To do »
Return all of the material that follows, keeping each line exactly as it is.

Dataset section »
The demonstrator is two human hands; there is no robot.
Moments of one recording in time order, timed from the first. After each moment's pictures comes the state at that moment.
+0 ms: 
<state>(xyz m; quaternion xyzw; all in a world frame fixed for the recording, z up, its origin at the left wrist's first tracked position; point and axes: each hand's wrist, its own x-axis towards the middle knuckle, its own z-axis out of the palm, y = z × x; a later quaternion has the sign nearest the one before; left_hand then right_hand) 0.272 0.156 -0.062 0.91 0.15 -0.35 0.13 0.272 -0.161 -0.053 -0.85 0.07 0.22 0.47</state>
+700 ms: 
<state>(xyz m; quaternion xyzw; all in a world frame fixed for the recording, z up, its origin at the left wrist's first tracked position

Solution to this exercise »
The demonstrator is two human hands; there is no robot.
Moments of one recording in time order, timed from the first. After each moment's pictures comes the state at that moment.
+0 ms: 
<state>(xyz m; quaternion xyzw; all in a world frame fixed for the recording, z up, its origin at the left wrist's first tracked position; point and axes: each hand's wrist, its own x-axis towards the middle knuckle, its own z-axis out of the palm, y = z × x; a later quaternion has the sign nearest the one before; left_hand then right_hand) 0.272 0.156 -0.062 0.91 0.15 -0.35 0.13 0.272 -0.161 -0.053 -0.85 0.07 0.22 0.47</state>
+700 ms: 
<state>(xyz m; quaternion xyzw; all in a world frame fixed for the recording, z up, its origin at the left wrist's first tracked position

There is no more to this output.